Tantangan bagi Corporate Secretary
Perlu diakui bahwa saat ini kualitas dan standar Corporate Secretary sangatlah beragam sehingga ICSA juga memandang perlu untuk dilakukan standarisasi. “Saat ini ICSA baru masuk ketahapan sosialisasi dan pelatihan dasar Corporate Secretary. Kami mengadakan pelatihan gratis rutin sebulan sekali bagi anggota, bekerjasama dengan OJK dan IDX. Pelatihan ini banyak membahas aturan-aturan Pasar Modal yang dikeluarkan OJK maupun IDX. Setahun dua kali kami juga mengadakan pelatihan berbayar mengenai Corporate Secretary sebagai Corporate Governance Officer,” jelas Hardijanto.
“Tahapan akhir, baru kami masuk kesertifikasi Corporate Secretary.
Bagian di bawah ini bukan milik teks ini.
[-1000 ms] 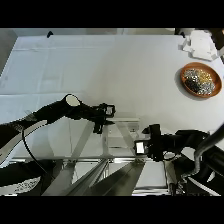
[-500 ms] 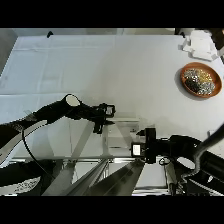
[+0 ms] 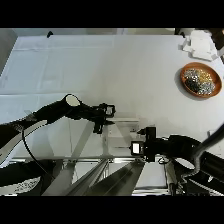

Sertifikasi ini bukan dimaksudkan untuk menambah birokrasi atau menyulitkan seseorang untuk menjadi Corporate Secretary, melainkan untuk memastikan bahwa seorang Corporate Secretary memahami tugas dan tanggung jawabnya secara menyeluruh,” tambah Hardijanto.
Sertifikasi merupakan suatu proses untuk membantu ekualisasi pengetahuan Corporate Secretary dan mempersiapkan generasi penerus sehingga ada kontinuitas kualitas dan kesamaan pengetahuan dari generasi kegenerasi dan dari tingkatan ketingkatan di bawah Corporate Secretary.
Untuk memastikan ICSA mendapatkan update terkini mengenai best practice Corporate Secretary secara internasional, ICSA bergabung di dalam jaringan ASEAN Corporate Secretary Network (ACSN) dan Corporate Secretary International Associations (CSIA). “Keikutsertaan di dalam jaringan internasional ini amat membantu ICSA untuk memahami best practice GCG sekaligus memperkuat peran ICSA di regional ASEAN dan Asia dalam upaya meningkatkan peringkat GCG Indonesia,” jelas Hardijanto.